The power to teleport all gold to criminals and or teleport criminals to gold

the power to tell Austin Zachrich to go pee

ability to levitate using my fart...

The poewr to selpl eryvetihng wonrg.

The power to levitate 0.000000000000001mm off the ground when going up stairs.

The power of turning your nose upside down, but only when it's raining... or in the shower.

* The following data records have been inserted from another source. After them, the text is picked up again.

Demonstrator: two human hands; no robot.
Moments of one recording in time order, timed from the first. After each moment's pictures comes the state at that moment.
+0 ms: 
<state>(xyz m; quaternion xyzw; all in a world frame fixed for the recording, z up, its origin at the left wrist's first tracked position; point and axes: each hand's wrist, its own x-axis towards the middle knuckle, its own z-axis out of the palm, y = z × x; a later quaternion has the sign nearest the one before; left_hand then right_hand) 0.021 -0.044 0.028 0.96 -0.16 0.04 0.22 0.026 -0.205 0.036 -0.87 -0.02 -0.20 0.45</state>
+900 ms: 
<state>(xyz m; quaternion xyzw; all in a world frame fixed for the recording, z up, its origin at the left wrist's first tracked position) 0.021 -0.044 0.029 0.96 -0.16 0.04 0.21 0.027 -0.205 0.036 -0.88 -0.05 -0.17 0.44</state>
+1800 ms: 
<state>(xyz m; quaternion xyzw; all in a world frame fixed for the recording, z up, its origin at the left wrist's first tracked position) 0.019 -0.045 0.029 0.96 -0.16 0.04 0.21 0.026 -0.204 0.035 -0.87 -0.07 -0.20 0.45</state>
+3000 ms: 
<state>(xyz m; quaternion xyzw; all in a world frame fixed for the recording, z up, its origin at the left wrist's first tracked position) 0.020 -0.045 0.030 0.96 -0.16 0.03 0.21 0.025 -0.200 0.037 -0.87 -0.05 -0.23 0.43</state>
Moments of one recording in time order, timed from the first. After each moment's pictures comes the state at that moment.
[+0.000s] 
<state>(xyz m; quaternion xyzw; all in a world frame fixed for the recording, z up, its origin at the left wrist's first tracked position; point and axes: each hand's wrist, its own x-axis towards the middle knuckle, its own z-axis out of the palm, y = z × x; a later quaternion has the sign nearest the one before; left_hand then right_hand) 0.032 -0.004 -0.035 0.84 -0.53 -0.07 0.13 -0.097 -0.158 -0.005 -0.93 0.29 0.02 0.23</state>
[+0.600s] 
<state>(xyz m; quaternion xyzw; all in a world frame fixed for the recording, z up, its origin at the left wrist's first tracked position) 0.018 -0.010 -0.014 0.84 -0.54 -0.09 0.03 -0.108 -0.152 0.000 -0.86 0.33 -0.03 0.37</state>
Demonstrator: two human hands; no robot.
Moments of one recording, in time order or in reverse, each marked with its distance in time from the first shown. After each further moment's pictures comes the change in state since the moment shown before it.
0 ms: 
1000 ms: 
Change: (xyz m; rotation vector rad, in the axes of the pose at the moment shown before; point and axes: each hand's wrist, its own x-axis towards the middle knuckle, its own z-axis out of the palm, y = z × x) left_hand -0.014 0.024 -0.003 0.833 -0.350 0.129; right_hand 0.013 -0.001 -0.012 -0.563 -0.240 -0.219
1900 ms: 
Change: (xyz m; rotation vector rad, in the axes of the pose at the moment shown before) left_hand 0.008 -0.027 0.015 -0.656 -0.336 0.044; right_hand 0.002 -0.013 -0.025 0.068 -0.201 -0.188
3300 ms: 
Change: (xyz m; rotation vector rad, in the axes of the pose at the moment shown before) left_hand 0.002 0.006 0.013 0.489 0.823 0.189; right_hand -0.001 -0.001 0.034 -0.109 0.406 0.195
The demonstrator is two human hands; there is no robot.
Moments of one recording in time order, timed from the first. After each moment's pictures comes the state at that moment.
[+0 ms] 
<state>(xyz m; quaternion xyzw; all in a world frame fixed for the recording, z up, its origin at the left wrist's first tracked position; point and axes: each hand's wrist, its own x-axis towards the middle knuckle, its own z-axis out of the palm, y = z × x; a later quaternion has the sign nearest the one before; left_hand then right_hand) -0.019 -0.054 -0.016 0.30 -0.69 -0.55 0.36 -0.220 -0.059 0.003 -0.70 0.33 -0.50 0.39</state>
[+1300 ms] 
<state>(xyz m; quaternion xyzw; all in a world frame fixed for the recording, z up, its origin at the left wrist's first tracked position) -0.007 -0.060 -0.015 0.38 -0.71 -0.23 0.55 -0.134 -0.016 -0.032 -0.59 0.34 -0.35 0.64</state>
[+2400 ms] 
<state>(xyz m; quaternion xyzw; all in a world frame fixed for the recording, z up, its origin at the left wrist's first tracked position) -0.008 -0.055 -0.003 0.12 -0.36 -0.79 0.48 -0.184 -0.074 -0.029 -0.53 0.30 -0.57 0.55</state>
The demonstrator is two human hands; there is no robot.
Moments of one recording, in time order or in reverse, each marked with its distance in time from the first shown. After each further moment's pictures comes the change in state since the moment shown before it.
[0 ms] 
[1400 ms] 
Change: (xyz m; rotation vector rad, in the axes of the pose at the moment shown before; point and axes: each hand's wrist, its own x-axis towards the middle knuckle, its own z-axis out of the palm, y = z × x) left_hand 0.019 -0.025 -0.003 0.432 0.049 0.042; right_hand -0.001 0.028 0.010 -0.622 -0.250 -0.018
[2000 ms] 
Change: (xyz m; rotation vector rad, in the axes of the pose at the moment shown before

The power to make something slightly sticky. Like after you each a juicy piece of fruit. You make everything feel like that.

The power to fart through your mouth and burb through your butt

The power to view pointless superpowers on a screen.

The ability to see through insects.

the ability to invent cheese and toast

Doing a handstand with your feet

The power to mentally control tapeworms.

The power to read this text unless you can see it.

The power to give yourself any disease, but not the power to cure it.

The ability to see through blind peoples eyes

The power to tolerate the excistance of Richard Davison

The power to grab a cup of purple drank, Then drink it

The ability to fly but your hand have to touch the earth

The ability to write a pointless superpower, which was posted earlier without having read it.

the power to perminately bring jade goody back from the dead

The power to become square shaped each time you are on fire. Moral: Try rolling on the ground now bitch...

The power to become allmighty and imortal, all you need to do is to touch either Kryptonite, or adamantium.

hello

Pointless Super Powers

A pointless super power is a supernatural ability that has no practical value. The humor is in the fact that you would be better of without that special ability. Enjoy this funny collection of pointless superpowers and write you own!